Saudi Arabia - A new paper by KPMG, a leading professional services provider, provides timely recommendations to businesses in Saudi Arabia about what they can expect from the implementation of the new Personal Data Protection Law (PDPL) in Saudi Arabia, and help them avoid potential pitfalls, penalties and reputational damage.

The much-anticipated new law was published in the Official Gazette on 24 September 2021. Following a recent announcement, PDPL will be formally active from 14 September 2023, marking a significant milestone in the Kingdom's commitment to privacy.

The Saudi Data & Artificial Intelligence Authority (SDAIA), the presiding regulatory authority of PDPL, has granted businesses a one-year grace period starting from the law's enforcement date. This grace period, extending until 14 September 2024, offers a vital window of opportunity for organizations to fully comply with the provisions of the new law.

“Establishing a strong PDPL deployment and continuous compliance management program from the outset is an essential strategic move to ensure long-term success and sustainability in today's data-driven business landscape,” says Ton Diemont, Head of Cybersecurity & Data Privacy at KPMG in Saudi Arabia.

KPMG makes a comparison with the introduction of the General Data Protection Regulation (GDPR) in the European Union, a law bearing similarities across syntax, concepts, principles, and framework.

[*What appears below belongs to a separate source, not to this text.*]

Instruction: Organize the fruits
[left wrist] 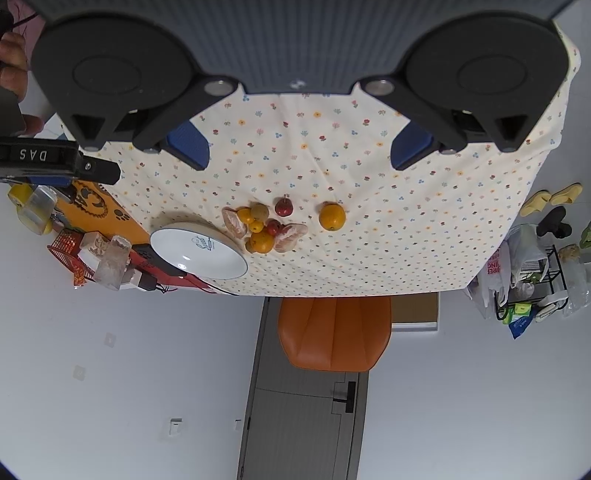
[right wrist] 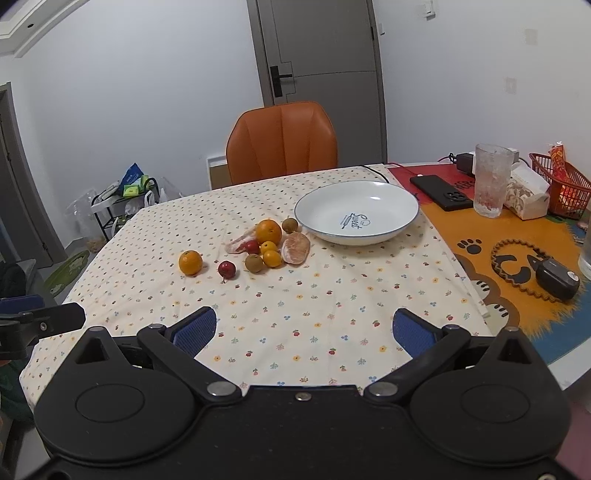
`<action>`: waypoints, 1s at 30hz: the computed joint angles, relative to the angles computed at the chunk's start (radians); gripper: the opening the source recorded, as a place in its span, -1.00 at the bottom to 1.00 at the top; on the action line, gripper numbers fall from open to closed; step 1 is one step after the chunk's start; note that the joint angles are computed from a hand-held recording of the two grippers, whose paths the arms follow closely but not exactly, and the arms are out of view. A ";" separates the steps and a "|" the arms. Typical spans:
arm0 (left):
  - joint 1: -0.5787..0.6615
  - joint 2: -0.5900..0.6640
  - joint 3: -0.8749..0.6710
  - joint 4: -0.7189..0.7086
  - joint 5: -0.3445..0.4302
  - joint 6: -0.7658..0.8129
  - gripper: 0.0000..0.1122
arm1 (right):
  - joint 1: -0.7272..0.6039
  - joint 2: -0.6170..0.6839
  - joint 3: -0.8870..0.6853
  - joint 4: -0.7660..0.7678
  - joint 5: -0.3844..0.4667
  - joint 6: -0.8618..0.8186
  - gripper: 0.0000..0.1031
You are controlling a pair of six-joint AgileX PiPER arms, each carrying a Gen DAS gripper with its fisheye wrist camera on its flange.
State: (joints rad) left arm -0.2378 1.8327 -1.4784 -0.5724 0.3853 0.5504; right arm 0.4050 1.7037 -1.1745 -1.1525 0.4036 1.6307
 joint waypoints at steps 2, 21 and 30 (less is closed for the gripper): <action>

GDPR is one of the world’s most comprehensive data protection laws to date and has influenced many data protection laws in countries and jurisdictions far and wide, making it an exemplar for data privacy and protection laws worldwide.

While the EU’s data protection authorities can impose fines of up to €20 million, or 4 percent of worldwide turnover, whichever is higher, fines are structured and issued based on a company’s international revenue.

The paper states that, following the launch of the GDPR several persistent challenges emerged, including cultural transformation, technical difficulties, responding to user requests in a timely manner and multi-level compliance training and revised budget planning.

“Regardless of attitudinal differences between the EU and Saudi Arabia towards personal data, there is a strong possibility that consumers from the Kingdom will become more privacy-conscious,” added Diemont.

While the initial focus will be on local businesses becoming PDPL-compliant, there will eventually be a requirement for organizations located outside the Kingdom that process the personal data of Saudi constituents to comply with the PDPL.

“Currently, this requirement has been deferred for a period of up to five years from the law’s introduction,” noted Ahmed Shokr, co-author and Data Privacy Lead at KPMG in Saudi Arabia. “Therefore, companies would be well advised to prepare for this eventuality in good time for business continuity.”

"The PDPL is likely to evolve over time, with additional amendments, reviews and modifications anticipated following the introduction of the law. Consequently, data controllers and plan managers must be vigilant for further changes, amendments, and updates to ensure full PDPL compliance,” concluded Diemont.